Based on the plots below, we can see the Q-learning portfolio is not better than the orange baseline even when the number of learning iterations is increased to 5000. Thus, the Q-learning algorithm is not apt in the GBI portfolio.

DDPG Algorithm

The parameters set for DDPG agents are as below:

The initial goal is set to 18 and it is observed that the model continues to invest in safe assets in all stages. If the goal was further improved to 22, the model is forced to allocate more of its portfolio to riskier assets, thus reducing its holdings of risk-free assets like cash.

Another experiment was done to increase the goal more drastically to 50. Such a highly aggressive goal is extremely tough to achieve. The learning effect is not significant with such a wrong reward so it is even worse than a smaller goal. Hence, this model fails.


In this study, a goal-based approach to retirement optimization using reinforcement learning (RL) is proposed. Two RL algorithms, Q-learning and DDPG, are utilized to optimize the portfolio of a capital-preservation client with a clear goal of achieving a certain level of wealth at the end of the investment horizon. Constraints are set to prevent aggressive investment strategies that could be detrimental to retirement goals.
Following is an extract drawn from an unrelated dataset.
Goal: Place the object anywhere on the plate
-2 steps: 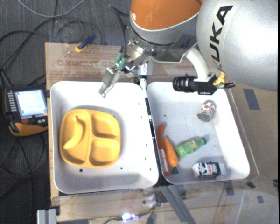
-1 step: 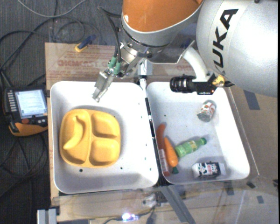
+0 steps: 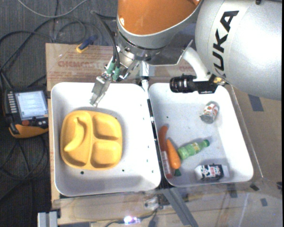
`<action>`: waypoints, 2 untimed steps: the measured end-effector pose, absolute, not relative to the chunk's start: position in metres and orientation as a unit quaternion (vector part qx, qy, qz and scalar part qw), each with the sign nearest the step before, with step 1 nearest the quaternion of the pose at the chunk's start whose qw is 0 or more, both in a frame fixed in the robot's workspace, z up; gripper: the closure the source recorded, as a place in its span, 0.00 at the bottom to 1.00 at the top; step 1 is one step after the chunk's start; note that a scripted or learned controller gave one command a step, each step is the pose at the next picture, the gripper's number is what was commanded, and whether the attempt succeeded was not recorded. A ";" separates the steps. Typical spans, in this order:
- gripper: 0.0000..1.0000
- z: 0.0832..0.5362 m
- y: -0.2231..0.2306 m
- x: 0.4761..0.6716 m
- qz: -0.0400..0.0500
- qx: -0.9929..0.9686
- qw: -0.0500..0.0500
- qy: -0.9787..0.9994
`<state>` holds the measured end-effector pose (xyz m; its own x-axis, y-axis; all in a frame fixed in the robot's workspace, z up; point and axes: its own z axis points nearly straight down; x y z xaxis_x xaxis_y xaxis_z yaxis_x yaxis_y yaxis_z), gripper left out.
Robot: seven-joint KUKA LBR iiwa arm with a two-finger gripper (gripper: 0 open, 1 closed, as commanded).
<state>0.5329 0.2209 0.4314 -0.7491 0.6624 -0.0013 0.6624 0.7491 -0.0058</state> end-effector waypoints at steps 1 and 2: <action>0.00 0.432 0.224 0.516 0.003 -0.313 0.000 -0.950; 0.00 0.432 0.232 0.485 0.003 -0.305 0.001 -0.952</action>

The study shows that the DDPG algorithm outperforms conventional asset allocation strategies. The approach requires only inputs of initial wealth, future investment, and end-of-horizon goals, making it suitable for automated financial advising services, such as robo-advisors.
However, there are areas for improvement in future research. The parameters used in the model are chosen artificially, and the numerical values may not be optimal. Using inverse reinforcement learning (IRL) to learn these parameters could improve numerical accuracy. Additionally, alternative investments, such as REITs or precious metals, are not included in the portfolio. Incorporating such assets poses challenges due to limited data availability and noisy time series data, but methods like differencing and transformation techniques or alternative RL algorithms, such as G-learning or Hindsight Experience Replay, could be explored.